С в и р и д о в. Во всяком случае, постараюсь. Мне, наконец, самому интересно!..

О л я. Я буду ждать. Ну, а два экземпляра на днях отправила в Москву.

С в и р и д о в. Поспешила. Да… Но… дело сделано… Пойду я. Доброй ночи. (Подходит к постели мальчика.) Ах, Николаха, Николаха!.. Не могу простить себе!.. Утром забегу. (Идет к двери, у порога останавливается.) Странно. Как у Пушкина. Борис Годунов правил миром и не знал, что где-то в келье старец Пимен потомкам строчил на него донос. Я, конечно, шучу. (Уходит.)

Оля возвращается к столу, задумывается. На раскладушке шевелится и что-то во сне бормочет Николаха. Оля подходит к нему.
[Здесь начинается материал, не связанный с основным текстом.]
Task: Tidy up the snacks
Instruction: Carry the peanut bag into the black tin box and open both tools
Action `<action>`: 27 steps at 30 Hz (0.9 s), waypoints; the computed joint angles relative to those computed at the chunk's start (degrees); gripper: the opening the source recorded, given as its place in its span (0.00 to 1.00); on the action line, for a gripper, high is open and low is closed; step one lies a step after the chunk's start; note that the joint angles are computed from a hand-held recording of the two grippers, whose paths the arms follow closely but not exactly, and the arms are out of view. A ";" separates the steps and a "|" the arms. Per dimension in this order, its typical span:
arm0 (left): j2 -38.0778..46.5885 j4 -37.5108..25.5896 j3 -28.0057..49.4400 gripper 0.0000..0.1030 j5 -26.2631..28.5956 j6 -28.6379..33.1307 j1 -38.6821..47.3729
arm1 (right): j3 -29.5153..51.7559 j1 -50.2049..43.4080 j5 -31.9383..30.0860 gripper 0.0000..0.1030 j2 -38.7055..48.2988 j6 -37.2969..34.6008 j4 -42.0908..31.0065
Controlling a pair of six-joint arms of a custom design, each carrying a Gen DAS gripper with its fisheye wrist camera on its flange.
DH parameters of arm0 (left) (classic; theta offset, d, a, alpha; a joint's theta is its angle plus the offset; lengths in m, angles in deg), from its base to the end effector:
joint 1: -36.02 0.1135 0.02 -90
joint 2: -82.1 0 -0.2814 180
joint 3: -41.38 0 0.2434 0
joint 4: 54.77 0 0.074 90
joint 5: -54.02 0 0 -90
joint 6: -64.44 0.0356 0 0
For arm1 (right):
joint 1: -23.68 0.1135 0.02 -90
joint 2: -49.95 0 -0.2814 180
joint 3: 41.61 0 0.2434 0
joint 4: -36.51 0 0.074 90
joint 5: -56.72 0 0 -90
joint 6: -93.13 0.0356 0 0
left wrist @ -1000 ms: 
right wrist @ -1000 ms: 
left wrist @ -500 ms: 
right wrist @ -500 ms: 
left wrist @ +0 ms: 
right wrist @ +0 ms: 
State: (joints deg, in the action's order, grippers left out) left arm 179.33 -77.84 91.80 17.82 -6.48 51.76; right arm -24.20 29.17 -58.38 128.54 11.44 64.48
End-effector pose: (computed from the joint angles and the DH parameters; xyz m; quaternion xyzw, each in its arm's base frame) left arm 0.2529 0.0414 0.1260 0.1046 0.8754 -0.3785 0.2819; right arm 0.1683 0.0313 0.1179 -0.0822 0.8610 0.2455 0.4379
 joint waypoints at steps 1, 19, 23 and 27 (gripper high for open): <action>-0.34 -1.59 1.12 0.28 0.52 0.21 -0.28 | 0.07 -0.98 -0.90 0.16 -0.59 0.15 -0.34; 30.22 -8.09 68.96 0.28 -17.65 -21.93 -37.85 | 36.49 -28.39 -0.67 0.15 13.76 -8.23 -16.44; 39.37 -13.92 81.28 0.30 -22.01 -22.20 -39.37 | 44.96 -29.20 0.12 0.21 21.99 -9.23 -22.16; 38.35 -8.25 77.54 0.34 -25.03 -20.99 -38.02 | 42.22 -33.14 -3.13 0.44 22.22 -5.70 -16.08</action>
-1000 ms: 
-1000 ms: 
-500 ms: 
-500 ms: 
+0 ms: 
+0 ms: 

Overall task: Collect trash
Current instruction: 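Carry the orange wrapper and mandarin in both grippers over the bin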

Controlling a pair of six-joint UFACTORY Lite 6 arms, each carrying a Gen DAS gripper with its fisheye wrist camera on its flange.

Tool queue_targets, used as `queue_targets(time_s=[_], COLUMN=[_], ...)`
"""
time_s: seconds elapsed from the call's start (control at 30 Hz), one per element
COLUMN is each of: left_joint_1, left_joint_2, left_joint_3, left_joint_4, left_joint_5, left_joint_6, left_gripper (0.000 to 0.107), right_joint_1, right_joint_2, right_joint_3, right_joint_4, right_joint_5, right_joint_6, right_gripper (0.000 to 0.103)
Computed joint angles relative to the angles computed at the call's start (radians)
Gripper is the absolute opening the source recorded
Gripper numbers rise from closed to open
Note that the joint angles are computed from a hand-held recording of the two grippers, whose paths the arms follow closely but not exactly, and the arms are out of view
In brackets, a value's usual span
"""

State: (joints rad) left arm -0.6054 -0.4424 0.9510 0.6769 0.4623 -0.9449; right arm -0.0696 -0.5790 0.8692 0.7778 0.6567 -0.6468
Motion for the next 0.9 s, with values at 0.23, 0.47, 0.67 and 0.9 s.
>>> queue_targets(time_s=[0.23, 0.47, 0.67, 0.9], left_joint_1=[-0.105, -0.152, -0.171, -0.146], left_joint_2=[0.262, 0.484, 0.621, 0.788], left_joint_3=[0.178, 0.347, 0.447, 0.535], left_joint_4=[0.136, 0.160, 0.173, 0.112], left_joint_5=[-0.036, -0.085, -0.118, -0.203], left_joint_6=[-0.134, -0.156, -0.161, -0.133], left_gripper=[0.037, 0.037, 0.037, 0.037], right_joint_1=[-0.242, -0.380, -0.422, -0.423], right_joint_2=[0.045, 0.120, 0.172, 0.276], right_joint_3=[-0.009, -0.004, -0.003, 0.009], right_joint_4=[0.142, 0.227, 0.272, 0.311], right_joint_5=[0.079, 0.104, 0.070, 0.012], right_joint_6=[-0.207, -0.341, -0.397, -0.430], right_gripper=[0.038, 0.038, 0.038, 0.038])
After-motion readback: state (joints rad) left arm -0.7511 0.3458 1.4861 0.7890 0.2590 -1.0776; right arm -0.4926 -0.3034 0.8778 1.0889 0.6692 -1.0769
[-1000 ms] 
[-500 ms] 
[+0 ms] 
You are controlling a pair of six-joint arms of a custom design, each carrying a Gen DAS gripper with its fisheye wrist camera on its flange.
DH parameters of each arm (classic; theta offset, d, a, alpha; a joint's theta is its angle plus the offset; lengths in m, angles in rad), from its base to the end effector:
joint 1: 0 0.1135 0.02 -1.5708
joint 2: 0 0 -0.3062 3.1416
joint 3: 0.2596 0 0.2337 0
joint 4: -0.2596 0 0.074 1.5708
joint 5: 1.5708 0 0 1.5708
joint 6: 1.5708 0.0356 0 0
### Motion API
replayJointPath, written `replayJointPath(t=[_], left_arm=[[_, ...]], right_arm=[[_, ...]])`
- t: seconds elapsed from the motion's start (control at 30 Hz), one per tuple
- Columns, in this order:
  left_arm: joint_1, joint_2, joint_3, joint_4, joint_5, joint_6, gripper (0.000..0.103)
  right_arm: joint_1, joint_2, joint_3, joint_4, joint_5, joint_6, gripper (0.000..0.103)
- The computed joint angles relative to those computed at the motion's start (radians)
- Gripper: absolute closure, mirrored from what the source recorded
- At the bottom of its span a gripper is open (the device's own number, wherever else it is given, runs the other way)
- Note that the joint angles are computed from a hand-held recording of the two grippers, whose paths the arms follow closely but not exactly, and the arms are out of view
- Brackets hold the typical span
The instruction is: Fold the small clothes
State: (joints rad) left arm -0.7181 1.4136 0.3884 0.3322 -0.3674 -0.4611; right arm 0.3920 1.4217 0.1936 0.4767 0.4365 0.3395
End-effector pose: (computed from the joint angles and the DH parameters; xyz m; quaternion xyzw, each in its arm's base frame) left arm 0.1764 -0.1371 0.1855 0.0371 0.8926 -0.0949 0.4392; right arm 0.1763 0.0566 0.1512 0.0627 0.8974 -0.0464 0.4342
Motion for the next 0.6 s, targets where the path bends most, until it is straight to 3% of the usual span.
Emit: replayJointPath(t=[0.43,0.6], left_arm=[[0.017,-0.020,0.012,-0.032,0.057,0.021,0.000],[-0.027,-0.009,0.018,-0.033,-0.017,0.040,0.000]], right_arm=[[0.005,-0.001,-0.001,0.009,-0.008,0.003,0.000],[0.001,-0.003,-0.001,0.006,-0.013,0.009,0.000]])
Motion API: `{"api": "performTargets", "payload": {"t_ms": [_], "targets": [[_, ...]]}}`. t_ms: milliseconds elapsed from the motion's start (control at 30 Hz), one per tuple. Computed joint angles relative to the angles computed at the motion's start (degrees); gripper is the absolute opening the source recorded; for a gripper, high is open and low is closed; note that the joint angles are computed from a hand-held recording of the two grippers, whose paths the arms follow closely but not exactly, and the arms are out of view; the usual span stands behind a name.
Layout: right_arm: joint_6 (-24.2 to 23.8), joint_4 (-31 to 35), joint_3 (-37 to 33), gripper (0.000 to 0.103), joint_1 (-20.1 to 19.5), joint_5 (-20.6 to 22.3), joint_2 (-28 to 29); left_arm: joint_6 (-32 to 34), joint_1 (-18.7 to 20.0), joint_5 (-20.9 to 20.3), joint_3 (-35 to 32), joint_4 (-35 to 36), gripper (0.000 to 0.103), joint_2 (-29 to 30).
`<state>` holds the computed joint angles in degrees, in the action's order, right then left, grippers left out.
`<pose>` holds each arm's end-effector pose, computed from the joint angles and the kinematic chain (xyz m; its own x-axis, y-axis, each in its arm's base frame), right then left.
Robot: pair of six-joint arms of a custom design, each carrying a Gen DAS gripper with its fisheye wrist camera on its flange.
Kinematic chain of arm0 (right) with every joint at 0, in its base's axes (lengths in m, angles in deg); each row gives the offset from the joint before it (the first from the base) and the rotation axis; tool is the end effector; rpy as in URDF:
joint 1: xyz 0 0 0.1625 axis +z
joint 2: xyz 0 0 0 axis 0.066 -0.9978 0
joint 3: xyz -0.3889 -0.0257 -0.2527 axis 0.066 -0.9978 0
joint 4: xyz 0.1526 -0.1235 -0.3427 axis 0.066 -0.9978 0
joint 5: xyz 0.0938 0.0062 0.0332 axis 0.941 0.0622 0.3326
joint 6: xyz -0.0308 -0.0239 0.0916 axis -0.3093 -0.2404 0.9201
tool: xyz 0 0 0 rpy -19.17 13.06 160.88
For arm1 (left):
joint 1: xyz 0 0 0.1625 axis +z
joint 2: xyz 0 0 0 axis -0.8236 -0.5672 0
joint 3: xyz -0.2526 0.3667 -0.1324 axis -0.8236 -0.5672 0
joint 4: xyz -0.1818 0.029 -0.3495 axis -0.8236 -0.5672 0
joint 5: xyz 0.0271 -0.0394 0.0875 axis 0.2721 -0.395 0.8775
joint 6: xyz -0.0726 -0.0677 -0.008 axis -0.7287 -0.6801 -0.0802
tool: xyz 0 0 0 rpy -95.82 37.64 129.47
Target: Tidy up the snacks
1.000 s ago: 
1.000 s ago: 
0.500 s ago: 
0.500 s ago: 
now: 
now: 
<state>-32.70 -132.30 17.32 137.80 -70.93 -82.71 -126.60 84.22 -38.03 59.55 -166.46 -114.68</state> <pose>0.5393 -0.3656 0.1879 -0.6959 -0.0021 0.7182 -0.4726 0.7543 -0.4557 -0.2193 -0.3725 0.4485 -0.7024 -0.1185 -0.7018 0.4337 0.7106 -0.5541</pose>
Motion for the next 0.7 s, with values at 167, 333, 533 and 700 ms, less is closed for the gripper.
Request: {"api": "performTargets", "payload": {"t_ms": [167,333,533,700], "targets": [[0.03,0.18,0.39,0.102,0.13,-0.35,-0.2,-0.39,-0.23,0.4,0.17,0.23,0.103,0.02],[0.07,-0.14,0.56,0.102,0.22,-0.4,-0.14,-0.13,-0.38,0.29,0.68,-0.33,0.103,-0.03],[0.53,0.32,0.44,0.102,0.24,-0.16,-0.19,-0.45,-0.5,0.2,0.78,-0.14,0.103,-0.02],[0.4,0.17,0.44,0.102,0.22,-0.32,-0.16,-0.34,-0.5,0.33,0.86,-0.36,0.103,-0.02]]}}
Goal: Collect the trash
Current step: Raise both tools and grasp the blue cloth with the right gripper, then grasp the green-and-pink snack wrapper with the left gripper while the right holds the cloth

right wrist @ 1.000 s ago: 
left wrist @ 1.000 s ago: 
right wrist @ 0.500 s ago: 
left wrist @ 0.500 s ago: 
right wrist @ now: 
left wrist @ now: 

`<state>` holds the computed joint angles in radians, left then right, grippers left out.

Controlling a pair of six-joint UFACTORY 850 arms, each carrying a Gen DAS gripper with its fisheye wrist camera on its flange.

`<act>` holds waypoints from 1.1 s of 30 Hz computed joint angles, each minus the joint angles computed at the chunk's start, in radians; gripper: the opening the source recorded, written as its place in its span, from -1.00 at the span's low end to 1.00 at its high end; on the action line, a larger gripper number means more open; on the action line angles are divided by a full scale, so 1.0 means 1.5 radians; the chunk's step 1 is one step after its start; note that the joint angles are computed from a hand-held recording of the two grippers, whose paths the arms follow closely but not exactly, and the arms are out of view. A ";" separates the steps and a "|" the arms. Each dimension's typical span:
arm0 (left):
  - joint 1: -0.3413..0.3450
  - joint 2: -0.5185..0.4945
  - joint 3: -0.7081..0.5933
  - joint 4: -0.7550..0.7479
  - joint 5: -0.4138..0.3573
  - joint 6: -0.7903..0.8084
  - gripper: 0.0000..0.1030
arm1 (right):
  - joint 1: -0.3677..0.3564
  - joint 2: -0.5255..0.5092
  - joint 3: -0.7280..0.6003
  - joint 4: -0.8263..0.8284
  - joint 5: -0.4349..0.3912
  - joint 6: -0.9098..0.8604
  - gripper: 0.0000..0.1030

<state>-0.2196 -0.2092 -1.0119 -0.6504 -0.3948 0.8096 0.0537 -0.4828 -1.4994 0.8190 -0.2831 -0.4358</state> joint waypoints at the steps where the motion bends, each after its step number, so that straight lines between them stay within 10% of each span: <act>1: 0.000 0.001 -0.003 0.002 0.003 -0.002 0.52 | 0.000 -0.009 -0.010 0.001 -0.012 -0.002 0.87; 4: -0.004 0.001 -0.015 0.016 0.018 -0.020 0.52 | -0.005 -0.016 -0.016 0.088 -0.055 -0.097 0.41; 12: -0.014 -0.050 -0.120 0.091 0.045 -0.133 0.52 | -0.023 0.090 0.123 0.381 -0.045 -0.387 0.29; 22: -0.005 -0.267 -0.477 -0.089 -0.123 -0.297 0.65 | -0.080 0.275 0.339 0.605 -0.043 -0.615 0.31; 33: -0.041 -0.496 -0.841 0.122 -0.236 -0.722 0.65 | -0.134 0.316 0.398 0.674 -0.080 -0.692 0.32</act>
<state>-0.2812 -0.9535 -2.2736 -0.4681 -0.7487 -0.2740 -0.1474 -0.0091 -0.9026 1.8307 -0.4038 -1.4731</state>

О л я. Спи, мой Слоненок, спи, мой хороший. Да расти быстрее. Я тебе тогда все скажу… О нем… О твоем ненаглядном. Потом провожу на вокзал, и ты поедешь туда… Только никогда не ругай меня и не упрекай… А может, я и вправду сама виновата… Открылась бы сейчас дверь… (Стоит, задумавшись.)

Торопливо входит, почти вбегает  Г р и б о в а.

Г р и б о в а. Ольга Алексеевна! Скорее! Позвонили из района… Междугородная! Вас вызывает Москва!

О л я (удивленно). Меня?!

Г р и б о в а. Да! Скорее!

О л я. Ксения Петровна!.. (Убегает.)

Грибова садится у постели мальчика. Он снова шевелится. Грибова, думая о чем-то другом, мурлычет песенку без слов.

КАРТИНА ШЕСТНАДЦАТАЯ

Место действия то же, что и в первой картине. Солнечный день. С небольшим чемоданом и портфелем в руках входит  С в и р и д о в. Поставив вещи, опускается на стул. Вскоре поднимается, снимает шляпу, направляется к прихожей. Взглянув на портрет Оли, подходит к нему.